Prudencio Irazábal, luz que no tiene noche
Sin título, 2003
Nacido en Puentelarrá, álava, en 1954, Prudencio Irazábal reside desde 1986 en Nueva York, ciudad en la que ha cimentado su carrera profesional, y ha expuesto en tres ocasiones, 1995, 1998 y 2001, en la Jack Shainman Gallery. Su primera muestra en España fue en la desaparecida galería granadina Palace, ciudad que le dedicó su primera retrospectiva hace dos años, bajo el sugerente título, El hijo del cristalero. En Madrid ha expuesto también, en dos ocasiones, con la galería Elba Benítez. Ahora prepara una segunda revisión de su obra para el Artium de Vitoria
En un cuestionario que le propuso Alfonso Armada, en vísperas de su primera retrospectiva en España, celebrada en abril de 2002 en el Palacio de los Condes de Gabia -pues recordemos que la presencia de Irazábal entre nosotros se limita a dos muestras, en 1992 y 1995, en Elba Benítez, y a su participación en una colectiva, junto a Callum Innes y Bernard Frize en esta misma sala el año pasado-, al término "luz", respondía: "Puedo hablar de color; de luz, no. El color es el medio. La luz es el final. Para mí el color es la encarnación de la luz. Pero no puedo hablar de la luz, porque es una esencia demasiado divina, demasiado por encima de nuestra capacidad. Y tampoco me pongo como objetivo trabajar con la luz, con el medio pintura. Para mí la luz está fuera, y tengo que manipularla para meterla en el lienzo. Pero directamente no puedo tocarla. Tengo que crear una luz, pero no pienso en la luz. En lo que pienso es en el color".

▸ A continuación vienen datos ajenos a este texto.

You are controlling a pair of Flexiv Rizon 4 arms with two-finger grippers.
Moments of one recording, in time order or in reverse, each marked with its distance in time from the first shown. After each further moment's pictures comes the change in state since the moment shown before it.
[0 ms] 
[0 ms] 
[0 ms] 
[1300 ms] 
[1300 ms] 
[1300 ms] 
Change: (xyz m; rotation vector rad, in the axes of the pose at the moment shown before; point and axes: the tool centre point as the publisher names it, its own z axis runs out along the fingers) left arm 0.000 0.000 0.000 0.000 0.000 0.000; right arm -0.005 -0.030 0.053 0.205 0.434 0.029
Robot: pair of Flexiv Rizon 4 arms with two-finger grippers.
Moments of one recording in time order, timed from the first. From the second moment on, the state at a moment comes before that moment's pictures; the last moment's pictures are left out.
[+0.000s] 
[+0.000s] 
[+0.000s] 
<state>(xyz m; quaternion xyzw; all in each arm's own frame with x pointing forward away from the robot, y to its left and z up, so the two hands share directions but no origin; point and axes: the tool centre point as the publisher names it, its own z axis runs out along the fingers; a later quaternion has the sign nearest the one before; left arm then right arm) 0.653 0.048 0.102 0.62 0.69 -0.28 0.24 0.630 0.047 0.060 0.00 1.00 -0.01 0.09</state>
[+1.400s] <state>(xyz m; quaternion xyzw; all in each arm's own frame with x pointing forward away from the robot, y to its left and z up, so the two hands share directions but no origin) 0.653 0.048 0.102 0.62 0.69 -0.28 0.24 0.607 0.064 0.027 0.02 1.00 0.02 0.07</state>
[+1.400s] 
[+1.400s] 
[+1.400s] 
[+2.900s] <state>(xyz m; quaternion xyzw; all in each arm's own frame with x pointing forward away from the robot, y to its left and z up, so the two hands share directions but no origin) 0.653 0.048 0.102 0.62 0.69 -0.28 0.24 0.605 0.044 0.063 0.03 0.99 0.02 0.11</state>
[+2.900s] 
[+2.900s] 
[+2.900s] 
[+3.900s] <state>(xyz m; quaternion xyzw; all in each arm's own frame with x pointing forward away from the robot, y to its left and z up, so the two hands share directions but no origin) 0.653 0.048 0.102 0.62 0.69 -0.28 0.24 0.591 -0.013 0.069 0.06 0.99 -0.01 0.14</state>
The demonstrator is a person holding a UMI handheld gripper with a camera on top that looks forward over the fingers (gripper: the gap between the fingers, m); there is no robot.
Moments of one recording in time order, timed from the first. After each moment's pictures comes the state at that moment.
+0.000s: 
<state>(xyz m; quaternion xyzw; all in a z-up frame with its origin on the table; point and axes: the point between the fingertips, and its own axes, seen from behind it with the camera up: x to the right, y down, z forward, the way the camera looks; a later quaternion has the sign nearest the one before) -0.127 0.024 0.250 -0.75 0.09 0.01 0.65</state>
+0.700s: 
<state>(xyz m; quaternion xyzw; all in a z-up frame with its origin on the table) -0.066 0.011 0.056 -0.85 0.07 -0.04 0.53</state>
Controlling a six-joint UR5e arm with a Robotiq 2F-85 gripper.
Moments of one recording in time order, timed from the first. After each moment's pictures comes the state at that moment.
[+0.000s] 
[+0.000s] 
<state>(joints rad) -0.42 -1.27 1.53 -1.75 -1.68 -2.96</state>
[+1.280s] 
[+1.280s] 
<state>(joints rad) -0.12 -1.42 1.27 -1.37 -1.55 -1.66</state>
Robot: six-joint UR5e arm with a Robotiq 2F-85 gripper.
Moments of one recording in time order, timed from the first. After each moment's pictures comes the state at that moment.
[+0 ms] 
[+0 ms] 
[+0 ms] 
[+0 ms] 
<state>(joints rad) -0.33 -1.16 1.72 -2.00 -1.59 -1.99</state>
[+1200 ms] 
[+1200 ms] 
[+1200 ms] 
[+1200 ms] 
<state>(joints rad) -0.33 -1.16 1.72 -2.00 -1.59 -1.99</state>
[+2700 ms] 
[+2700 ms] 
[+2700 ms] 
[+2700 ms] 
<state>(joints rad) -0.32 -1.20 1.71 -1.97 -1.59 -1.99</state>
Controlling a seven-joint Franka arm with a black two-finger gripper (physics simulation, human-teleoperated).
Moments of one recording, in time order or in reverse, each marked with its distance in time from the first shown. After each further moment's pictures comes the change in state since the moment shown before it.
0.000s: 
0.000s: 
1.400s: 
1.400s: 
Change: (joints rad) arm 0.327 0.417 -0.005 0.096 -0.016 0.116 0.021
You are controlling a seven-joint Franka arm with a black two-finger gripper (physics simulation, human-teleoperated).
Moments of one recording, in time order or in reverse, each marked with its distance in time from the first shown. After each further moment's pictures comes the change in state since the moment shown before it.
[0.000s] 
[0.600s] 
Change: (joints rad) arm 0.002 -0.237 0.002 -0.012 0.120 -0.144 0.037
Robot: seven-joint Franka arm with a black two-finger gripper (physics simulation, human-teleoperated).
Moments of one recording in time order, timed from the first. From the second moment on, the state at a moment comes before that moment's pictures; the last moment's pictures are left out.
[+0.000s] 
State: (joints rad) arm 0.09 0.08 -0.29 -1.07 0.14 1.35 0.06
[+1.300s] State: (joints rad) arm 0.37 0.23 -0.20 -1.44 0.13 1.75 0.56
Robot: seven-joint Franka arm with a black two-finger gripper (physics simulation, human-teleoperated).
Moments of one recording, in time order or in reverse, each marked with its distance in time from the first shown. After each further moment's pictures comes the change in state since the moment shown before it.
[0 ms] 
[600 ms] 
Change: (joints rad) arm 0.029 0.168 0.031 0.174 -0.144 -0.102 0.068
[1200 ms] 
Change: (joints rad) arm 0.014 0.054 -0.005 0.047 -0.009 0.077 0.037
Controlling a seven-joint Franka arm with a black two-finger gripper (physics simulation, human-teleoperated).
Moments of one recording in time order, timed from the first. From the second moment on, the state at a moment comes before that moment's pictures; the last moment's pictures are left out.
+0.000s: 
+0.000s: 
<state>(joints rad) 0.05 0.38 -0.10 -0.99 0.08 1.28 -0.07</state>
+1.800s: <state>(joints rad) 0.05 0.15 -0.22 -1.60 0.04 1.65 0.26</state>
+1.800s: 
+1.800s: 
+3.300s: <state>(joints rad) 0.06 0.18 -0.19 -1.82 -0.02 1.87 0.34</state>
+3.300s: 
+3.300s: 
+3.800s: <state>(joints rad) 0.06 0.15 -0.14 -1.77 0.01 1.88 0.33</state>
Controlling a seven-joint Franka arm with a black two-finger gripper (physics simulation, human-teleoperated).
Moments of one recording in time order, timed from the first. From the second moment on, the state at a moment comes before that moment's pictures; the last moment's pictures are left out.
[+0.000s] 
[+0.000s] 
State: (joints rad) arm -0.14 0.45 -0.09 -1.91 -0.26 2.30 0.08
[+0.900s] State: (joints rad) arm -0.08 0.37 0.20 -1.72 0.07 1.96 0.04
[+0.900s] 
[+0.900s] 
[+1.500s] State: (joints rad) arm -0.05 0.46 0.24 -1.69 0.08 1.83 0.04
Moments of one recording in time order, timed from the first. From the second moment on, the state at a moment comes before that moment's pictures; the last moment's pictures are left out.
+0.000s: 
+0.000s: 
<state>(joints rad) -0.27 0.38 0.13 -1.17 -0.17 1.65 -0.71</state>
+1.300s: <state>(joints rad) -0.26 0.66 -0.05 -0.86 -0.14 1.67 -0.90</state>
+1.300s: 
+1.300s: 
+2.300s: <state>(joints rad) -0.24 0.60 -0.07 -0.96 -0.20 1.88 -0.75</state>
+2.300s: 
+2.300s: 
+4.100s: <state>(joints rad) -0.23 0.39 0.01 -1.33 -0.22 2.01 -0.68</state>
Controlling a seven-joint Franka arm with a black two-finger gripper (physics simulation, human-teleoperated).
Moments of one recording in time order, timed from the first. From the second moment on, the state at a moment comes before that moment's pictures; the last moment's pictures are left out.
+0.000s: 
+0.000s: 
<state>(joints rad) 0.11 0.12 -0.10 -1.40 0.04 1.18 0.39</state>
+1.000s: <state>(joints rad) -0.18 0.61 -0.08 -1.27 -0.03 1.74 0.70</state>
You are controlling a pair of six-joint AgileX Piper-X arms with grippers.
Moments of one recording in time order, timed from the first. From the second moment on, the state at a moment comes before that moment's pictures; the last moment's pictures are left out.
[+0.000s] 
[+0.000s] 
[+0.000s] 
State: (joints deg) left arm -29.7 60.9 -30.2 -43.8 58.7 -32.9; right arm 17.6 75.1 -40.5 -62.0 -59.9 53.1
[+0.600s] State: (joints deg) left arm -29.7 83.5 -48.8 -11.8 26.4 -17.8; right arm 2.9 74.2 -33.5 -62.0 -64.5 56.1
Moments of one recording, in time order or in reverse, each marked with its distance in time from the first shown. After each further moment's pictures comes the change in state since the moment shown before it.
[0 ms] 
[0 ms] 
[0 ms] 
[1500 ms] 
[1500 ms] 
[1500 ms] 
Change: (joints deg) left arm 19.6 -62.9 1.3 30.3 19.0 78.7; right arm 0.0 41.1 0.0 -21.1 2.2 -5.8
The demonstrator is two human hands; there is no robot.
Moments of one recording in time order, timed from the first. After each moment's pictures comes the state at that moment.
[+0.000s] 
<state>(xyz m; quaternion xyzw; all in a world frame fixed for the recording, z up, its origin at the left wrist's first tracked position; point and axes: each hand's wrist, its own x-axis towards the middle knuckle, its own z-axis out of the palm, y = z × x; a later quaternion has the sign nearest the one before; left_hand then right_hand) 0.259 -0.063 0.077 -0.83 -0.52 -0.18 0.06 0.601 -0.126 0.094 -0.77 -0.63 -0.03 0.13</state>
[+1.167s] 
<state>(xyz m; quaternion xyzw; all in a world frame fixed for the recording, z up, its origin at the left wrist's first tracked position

Color ahora especialmente saturado, intenso, que desde detrás de su piel, proyecta o emite un espejismo de luz. Barry Schwabsky, su introductor en el catálogo de la exposición antes citada, apreciaba en Irazábal una disidencia con la modernidad pictórica en su "aceptación del ilusionismo como elemento vital de su pintura y en su fascinación por la profundidad espacial", y, ciertamente, estas pinturas no tienen aparentemente espesor y, sin embargo, vislumbramos un más atrás en ellas, como si de algún modo pudiésemos hurgar entre el color o sumergir nuestra mano hasta lo hondo que alcanza la mirada.
Schwabsky anotaba otro detalle que prueba, igualmente, ese voluntario alejamiento de las convenciones de la modernidad, su aceptación de "la noción de acabado como algo vital para su obra." Son piezas impolutas, en las que es imposible atisbar siquiera la mínima confidencia de una pincelada, hechas mediante deslizamientos o rociados del pigmento líquido, que Irazábal aplica, capa a capa, de menor a mayor grado, hasta la obtención de unas formas de límites indefinidos, que se cruzan o intercalan unas con otras, y confrontan o conjugan sus tonos específicos en una sola imagen, que rehuye, sin embargo, su dispersión interior al azar, y que viene como a darle una minúscula ordenación, que no la aproxima tampoco a la geometría, sino que más parece concebida para resituar al observador. No hay, pues, figura alguna, siquiera simulada, salvo que se considere como tal la absorción que estas pinturas hacen de la persona frente a la tela.
El estudioso del color John Cage atribuye a los grandes muralistas del barroco romano la invención ilusionista de los techos que parecen abrirse a la infinita distancia del cielo, mediante la combinación de luz y oscuridad extremas en sus pinturas. Irazábal, evidentemente, no es un pintor barroco ni precisa de la sombra para acentuar el resplandor de sus pinturas, pero sí hay cierta coincidencia -en su caso, diríamos que seglar-, en la mística de la iluminación, en el sueño de los iluminados.
Domenick Ammirati, compañero de páginas de Barry Schwabsky, cuenta que en una de las paredes del estudio neoyorquino del pintor, estaba puesto un fragmento del libro de la vida de Teresa de Jesús, en el que narra una de sus visiones, del que yo he extraído el título de mi crítica: luz que no tiene noche. Luz imaginaria, para ser vista con los ojos del alma.